Bespoke Wallpaper Music  
(Video documentation link)

2014
Sound performance series Percussionists, singers, metronome, walkie-talkies, ladders

This sound performance was realized at the Solomon Building, located in the middle of vast second-hand market called Hwanghak-dong Market, Hwanghak-dong, Seoul. This market also nicknamed “The Last Market,” as everything that has been used up flows past here before it is discarded. The fan-shaped Solomon Building sits in one of the many market alleys. Upon entering, one can experience an unexpected, visual block, in contrast to its eye-catching surroundings. Actively exploring the interior of this building, one will find small, invisible rooms that are hidden and overlapped behind its walls. In the market’s heyday, these rooms were used for tiny stores. As of today, they are quietly hiding on top of each other. The discovery of these rooms reinvigorated my perception of the whole building, and motivated me to reimagine its less noticed features, such as an elevator moving behind closed doors or a fanning veranda alongside a curved wall.

The first floor has a myriad of small, pie-slice rooms connected side by side into a fan shape, all hidden behind a curved wall; a small elevator constantly moves between the first and sixth floors, heard from behind a door and a wall; and the sixth floor has five more rooms surrounding a large central space. Such spaces where visibility is interrupted become re-identified as aural spaces and can thus be sensed in entirely different ways. I have experienced that, through my previous works such as Room 401, sound can delineate the essential physicality and the sense of place of a visually featureless or entirely invisible space—what I like to think of as an aural space.
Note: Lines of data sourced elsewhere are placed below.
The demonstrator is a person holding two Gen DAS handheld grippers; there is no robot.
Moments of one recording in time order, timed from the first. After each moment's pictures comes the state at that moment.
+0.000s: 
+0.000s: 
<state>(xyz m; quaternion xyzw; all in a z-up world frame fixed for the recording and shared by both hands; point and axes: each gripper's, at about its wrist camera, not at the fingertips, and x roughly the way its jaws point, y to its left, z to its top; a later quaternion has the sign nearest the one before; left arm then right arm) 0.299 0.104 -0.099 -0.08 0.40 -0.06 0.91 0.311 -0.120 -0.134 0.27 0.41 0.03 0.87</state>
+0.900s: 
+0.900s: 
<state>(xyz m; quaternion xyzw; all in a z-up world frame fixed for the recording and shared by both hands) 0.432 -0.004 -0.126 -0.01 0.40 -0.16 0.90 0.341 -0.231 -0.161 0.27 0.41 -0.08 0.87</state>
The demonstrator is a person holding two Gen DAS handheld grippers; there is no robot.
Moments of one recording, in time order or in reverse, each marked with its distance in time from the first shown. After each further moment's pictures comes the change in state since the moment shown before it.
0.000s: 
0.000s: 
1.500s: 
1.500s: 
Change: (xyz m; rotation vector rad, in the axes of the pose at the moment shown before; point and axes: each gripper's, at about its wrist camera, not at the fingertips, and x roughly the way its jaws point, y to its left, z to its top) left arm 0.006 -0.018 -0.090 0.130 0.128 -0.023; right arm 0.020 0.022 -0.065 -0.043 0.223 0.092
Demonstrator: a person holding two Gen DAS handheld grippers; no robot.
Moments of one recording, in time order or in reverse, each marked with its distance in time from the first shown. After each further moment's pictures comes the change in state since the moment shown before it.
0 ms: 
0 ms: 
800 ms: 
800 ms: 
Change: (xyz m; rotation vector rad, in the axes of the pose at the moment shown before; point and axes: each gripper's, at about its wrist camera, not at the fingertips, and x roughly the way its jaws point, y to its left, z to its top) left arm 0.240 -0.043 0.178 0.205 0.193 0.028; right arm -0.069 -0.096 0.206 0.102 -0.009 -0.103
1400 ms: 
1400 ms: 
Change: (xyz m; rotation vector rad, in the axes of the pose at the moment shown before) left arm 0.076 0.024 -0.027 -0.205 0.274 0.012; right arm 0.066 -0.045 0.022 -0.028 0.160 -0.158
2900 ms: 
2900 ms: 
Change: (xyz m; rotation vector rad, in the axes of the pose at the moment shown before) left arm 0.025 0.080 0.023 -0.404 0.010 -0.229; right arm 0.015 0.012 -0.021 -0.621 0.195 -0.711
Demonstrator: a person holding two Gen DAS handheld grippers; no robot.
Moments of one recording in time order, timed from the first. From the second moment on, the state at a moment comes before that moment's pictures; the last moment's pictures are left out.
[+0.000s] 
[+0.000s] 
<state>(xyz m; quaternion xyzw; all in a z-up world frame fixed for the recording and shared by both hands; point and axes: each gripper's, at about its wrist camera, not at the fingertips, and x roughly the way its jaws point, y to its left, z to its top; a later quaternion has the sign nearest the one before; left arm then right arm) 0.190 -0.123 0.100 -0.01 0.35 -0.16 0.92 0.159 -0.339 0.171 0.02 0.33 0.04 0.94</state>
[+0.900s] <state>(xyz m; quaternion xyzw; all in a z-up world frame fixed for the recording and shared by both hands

I conceived a sound performance involving voices and walls based the Solomon Building’s potential as a powerful aural space.

During the performance, performers hide themselves in spaces from where they cannot see or touch one another, and continue their performances according to other performers’ faint sounds and the conductor’s remote signals. The audience, too is placed in a situation in which they cannot view the performers, and only through sound can they trace the performers’ positions or imagine and interpret the spaces they inhabit.